> **What is being asked**
Give the data again exactly as it appears, excluding any pictures.

> **Listed entries**
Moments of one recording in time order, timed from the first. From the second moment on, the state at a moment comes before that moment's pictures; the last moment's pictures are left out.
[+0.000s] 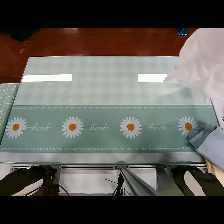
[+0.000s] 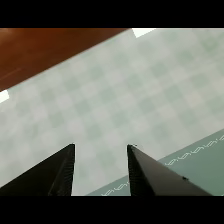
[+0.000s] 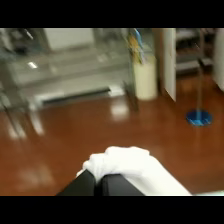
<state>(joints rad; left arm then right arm) -0.40 -1.16 2.02 1.64 -1.51 -1.45 -0.17 -0.77 1.47 -1.37 0.73 1.60</state>
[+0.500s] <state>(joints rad) -0.40 -1.03 2.01 1.64 -1.60 -1.45 -0.15 -0.69 1.47 -1.11 0.87 1.55</state>
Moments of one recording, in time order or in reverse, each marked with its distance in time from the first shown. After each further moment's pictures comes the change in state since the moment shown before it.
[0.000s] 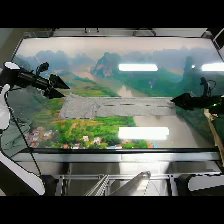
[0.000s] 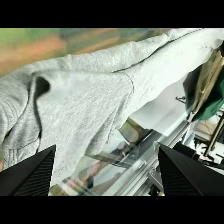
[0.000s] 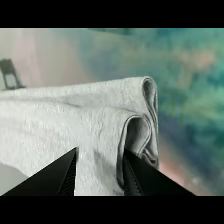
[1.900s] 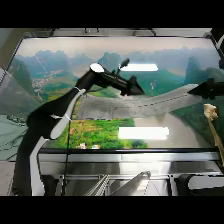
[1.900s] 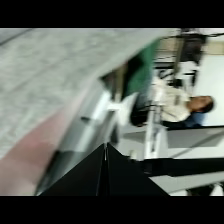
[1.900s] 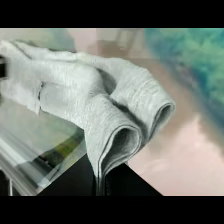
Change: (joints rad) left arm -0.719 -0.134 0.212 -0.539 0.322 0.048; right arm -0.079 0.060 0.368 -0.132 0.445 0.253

> **Answer for this exercise**
Moments of one recording in time order, timed from the first. From the second moment on, the state at a moment comes before that moment's pictures; the last moment's pictures are left out.
[+0.000s] 
[+0.000s] 
[+0.000s] 
<state>(joints rad; left arm then right arm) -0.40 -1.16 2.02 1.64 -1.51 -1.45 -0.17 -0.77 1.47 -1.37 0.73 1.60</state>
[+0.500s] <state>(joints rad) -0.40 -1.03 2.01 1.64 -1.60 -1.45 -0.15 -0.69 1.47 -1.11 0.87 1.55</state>
Moments of one recording, in time order or in reverse, each marked with its distance in time from the first shown. After each further moment's pictures comes the change in state since the moment shown before it.
[0.000s] 
[0.000s] 
[0.000s] 
[1.900s] 
[1.900s] 
[1.900s] 
Change: (joints rad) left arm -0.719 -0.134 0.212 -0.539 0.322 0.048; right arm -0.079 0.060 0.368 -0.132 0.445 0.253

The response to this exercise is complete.